**Aim of the task**
Each entry must be returned exactly. None may be omitted.

**Excerpted records**
══════════════════════════════
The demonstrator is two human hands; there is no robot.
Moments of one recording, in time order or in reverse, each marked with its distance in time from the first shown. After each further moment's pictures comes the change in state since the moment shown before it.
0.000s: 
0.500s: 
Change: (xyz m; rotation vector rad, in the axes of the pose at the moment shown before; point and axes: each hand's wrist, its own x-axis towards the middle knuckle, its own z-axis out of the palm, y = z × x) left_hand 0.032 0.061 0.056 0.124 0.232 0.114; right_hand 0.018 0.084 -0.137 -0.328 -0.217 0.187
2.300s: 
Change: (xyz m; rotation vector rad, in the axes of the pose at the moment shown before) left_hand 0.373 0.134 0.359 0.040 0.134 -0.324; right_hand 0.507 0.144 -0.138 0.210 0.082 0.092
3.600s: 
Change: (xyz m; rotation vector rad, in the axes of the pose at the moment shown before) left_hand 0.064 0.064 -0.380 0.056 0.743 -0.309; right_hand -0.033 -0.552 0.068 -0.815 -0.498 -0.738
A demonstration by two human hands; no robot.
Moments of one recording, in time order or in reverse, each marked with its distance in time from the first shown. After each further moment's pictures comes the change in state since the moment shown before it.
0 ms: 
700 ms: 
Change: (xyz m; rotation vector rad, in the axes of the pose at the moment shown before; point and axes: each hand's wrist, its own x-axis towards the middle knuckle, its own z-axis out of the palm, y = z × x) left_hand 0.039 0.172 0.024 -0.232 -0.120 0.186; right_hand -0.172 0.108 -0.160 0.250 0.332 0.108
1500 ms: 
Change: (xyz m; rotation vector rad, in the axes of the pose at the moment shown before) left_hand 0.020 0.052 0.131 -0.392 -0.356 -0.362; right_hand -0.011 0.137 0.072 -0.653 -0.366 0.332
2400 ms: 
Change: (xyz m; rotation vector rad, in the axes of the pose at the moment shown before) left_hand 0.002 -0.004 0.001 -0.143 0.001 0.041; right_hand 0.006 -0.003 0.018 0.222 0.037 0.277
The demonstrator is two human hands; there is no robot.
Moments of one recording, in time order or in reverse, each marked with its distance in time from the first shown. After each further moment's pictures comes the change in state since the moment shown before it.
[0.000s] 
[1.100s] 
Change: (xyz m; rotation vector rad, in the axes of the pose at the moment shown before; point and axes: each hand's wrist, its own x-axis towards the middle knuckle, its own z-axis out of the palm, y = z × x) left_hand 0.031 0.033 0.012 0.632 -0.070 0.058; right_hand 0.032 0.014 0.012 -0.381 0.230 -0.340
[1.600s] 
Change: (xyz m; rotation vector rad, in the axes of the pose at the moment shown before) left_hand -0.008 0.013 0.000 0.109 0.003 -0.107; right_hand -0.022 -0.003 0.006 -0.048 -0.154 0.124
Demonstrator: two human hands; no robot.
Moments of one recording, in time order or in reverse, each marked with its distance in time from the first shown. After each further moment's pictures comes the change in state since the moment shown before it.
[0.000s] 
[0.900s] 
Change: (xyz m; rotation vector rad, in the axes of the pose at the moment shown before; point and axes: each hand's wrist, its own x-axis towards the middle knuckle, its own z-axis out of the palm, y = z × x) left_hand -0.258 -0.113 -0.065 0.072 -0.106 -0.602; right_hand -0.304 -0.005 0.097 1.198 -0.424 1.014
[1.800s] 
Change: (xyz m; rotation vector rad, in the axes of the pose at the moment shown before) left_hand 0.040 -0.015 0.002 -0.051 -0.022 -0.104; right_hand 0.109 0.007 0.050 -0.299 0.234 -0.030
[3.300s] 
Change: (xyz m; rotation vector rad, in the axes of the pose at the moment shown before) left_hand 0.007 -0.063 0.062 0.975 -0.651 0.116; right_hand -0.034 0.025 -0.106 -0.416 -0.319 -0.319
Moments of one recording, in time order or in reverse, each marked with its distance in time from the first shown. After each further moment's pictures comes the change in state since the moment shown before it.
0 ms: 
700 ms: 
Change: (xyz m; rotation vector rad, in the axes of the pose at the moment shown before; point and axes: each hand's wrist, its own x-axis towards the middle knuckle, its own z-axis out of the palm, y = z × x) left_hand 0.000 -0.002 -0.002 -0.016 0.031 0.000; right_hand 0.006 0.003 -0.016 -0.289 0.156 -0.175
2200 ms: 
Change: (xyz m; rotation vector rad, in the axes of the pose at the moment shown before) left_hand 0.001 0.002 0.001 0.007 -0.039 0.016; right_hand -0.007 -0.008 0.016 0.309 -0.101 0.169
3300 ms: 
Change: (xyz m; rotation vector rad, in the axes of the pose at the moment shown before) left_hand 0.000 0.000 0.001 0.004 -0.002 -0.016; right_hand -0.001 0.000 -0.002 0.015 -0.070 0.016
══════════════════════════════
**Exercise output**
The demonstrator is two human hands; there is no robot.
Moments of one recording, in time order or in reverse, each marked with its distance in time from the first shown. After each further moment's pictures comes the change in state since the moment shown before it.
0.000s: 
0.500s: 
Change: (xyz m; rotation vector rad, in the axes of the pose at the moment shown before; point and axes: each hand's wrist, its own x-axis towards the middle knuckle, its own z-axis out of the palm, y = z × x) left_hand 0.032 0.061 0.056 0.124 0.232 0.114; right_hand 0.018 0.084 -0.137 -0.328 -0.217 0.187
2.300s: 
Change: (xyz m; rotation vector rad, in the axes of the pose at the moment shown before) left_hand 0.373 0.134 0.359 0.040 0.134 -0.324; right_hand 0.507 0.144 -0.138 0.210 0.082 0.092
3.600s: 
Change: (xyz m; rotation vector rad, in the axes of the pose at the moment shown before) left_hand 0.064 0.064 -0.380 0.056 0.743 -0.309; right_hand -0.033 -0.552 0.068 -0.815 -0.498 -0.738
A demonstration by two human hands; no robot.
Moments of one recording, in time order or in reverse, each marked with its distance in time from the first shown. After each further moment's pictures comes the change in state since the moment shown before it.
0 ms: 
700 ms: 
Change: (xyz m; rotation vector rad, in the axes of the pose at the moment shown before; point and axes: each hand's wrist, its own x-axis towards the middle knuckle, its own z-axis out of the palm, y = z × x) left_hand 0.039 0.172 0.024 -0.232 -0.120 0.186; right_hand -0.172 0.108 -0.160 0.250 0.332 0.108
1500 ms: 
Change: (xyz m; rotation vector rad, in the axes of the pose at the moment shown before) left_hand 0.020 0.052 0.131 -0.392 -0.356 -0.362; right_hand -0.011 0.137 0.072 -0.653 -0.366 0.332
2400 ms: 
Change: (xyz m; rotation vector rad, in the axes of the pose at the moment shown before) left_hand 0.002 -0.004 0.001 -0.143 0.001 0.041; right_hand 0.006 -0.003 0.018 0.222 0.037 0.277
The demonstrator is two human hands; there is no robot.
Moments of one recording, in time order or in reverse, each marked with its distance in time from the first shown. After each further moment's pictures comes the change in state since the moment shown before it.
[0.000s] 
[1.100s] 
Change: (xyz m; rotation vector rad, in the axes of the pose at the moment shown before; point and axes: each hand's wrist, its own x-axis towards the middle knuckle, its own z-axis out of the palm, y = z × x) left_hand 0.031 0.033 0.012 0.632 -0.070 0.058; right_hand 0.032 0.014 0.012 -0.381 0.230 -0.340
[1.600s] 
Change: (xyz m; rotation vector rad, in the axes of the pose at the moment shown before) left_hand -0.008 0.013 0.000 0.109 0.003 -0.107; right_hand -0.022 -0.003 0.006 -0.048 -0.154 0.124
Demonstrator: two human hands; no robot.
Moments of one recording, in time order or in reverse, each marked with its distance in time from the first shown. After each further moment's pictures comes the change in state since the moment shown before it.
[0.000s] 
[0.900s] 
Change: (xyz m; rotation vector rad, in the axes of the pose at the moment shown before; point and axes: each hand's wrist, its own x-axis towards the middle knuckle, its own z-axis out of the palm, y = z × x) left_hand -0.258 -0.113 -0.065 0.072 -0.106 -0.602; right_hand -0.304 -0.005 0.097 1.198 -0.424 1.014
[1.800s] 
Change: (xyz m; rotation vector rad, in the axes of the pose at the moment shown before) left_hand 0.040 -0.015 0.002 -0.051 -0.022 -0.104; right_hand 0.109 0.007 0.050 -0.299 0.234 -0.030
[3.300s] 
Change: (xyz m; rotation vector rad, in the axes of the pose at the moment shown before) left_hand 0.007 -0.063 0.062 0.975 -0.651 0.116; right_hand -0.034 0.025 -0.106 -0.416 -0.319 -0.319
Moments of one recording, in time order or in reverse, each marked with its distance in time from the first shown. After each further moment's pictures comes the change in state since the moment shown before it.
0 ms: 
700 ms: 
Change: (xyz m; rotation vector rad, in the axes of the pose at the moment shown before; point and axes: each hand's wrist, its own x-axis towards the middle knuckle, its own z-axis out of the palm, y = z × x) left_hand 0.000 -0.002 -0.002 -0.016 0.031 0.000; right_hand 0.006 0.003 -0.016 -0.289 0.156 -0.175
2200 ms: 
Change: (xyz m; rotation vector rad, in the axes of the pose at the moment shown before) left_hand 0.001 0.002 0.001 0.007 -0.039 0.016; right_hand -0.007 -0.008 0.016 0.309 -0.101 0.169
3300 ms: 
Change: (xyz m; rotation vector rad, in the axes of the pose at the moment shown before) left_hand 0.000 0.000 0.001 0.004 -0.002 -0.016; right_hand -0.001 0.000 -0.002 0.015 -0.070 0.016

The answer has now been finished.